START Material supplied

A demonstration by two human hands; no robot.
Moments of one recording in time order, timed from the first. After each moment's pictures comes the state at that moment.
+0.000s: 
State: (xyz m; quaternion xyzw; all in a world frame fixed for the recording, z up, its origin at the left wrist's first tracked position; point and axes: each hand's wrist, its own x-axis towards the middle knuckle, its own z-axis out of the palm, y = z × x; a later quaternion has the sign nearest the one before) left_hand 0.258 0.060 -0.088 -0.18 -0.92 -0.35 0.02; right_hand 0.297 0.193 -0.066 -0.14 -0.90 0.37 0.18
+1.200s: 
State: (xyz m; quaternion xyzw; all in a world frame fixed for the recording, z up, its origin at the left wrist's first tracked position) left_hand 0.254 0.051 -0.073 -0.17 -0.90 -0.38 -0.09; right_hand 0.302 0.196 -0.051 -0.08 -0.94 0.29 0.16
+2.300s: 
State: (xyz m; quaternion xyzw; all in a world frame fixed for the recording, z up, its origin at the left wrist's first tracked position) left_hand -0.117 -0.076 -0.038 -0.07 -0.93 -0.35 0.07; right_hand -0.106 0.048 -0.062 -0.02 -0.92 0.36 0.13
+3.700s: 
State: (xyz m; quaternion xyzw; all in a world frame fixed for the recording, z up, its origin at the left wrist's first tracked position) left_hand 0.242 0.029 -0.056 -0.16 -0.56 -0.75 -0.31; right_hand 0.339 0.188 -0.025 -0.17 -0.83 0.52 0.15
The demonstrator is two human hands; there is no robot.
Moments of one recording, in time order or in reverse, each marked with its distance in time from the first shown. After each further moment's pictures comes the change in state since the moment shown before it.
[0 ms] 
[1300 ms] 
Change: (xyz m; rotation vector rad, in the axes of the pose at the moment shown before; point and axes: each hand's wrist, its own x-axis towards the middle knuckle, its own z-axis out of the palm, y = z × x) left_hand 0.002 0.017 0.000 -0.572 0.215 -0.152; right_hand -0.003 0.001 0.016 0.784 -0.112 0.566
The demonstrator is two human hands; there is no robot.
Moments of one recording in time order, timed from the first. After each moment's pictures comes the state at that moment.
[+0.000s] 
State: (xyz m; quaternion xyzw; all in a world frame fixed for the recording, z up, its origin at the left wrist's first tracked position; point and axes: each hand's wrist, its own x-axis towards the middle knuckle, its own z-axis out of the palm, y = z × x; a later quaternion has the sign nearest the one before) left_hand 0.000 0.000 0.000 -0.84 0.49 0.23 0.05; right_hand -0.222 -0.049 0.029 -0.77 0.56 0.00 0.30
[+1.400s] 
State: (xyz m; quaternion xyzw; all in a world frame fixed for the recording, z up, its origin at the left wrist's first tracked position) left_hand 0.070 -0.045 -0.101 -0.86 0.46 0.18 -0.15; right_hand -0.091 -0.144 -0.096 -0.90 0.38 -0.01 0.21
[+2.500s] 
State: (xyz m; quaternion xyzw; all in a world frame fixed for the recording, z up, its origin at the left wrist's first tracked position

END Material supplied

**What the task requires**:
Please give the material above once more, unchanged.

**Result of this exercise**:
A demonstration by two human hands; no robot.
Moments of one recording in time order, timed from the first. After each moment's pictures comes the state at that moment.
+0.000s: 
State: (xyz m; quaternion xyzw; all in a world frame fixed for the recording, z up, its origin at the left wrist's first tracked position; point and axes: each hand's wrist, its own x-axis towards the middle knuckle, its own z-axis out of the palm, y = z × x; a later quaternion has the sign nearest the one before) left_hand 0.258 0.060 -0.088 -0.18 -0.92 -0.35 0.02; right_hand 0.297 0.193 -0.066 -0.14 -0.90 0.37 0.18
+1.200s: 
State: (xyz m; quaternion xyzw; all in a world frame fixed for the recording, z up, its origin at the left wrist's first tracked position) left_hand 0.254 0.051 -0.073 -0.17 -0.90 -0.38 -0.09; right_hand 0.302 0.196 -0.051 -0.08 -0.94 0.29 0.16
+2.300s: 
State: (xyz m; quaternion xyzw; all in a world frame fixed for the recording, z up, its origin at the left wrist's first tracked position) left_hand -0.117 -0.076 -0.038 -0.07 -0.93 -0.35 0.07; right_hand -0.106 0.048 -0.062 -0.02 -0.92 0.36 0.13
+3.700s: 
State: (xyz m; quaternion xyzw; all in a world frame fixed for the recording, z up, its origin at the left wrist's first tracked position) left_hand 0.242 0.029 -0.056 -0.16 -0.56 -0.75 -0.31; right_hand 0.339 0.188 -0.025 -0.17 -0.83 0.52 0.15
The demonstrator is two human hands; there is no robot.
Moments of one recording, in time order or in reverse, each marked with its distance in time from the first shown. After each further moment's pictures comes the change in state since the moment shown before it.
[0 ms] 
[1300 ms] 
Change: (xyz m; rotation vector rad, in the axes of the pose at the moment shown before; point and axes: each hand's wrist, its own x-axis towards the middle knuckle, its own z-axis out of the palm, y = z × x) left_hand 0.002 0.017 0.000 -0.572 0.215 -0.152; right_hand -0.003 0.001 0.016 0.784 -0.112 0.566
The demonstrator is two human hands; there is no robot.
Moments of one recording in time order, timed from the first. After each moment's pictures comes the state at that moment.
[+0.000s] 
State: (xyz m; quaternion xyzw; all in a world frame fixed for the recording, z up, its origin at the left wrist's first tracked position; point and axes: each hand's wrist, its own x-axis towards the middle knuckle, its own z-axis out of the palm, y = z × x; a later quaternion has the sign nearest the one before) left_hand 0.000 0.000 0.000 -0.84 0.49 0.23 0.05; right_hand -0.222 -0.049 0.029 -0.77 0.56 0.00 0.30
[+1.400s] 
State: (xyz m; quaternion xyzw; all in a world frame fixed for the recording, z up, its origin at the left wrist's first tracked position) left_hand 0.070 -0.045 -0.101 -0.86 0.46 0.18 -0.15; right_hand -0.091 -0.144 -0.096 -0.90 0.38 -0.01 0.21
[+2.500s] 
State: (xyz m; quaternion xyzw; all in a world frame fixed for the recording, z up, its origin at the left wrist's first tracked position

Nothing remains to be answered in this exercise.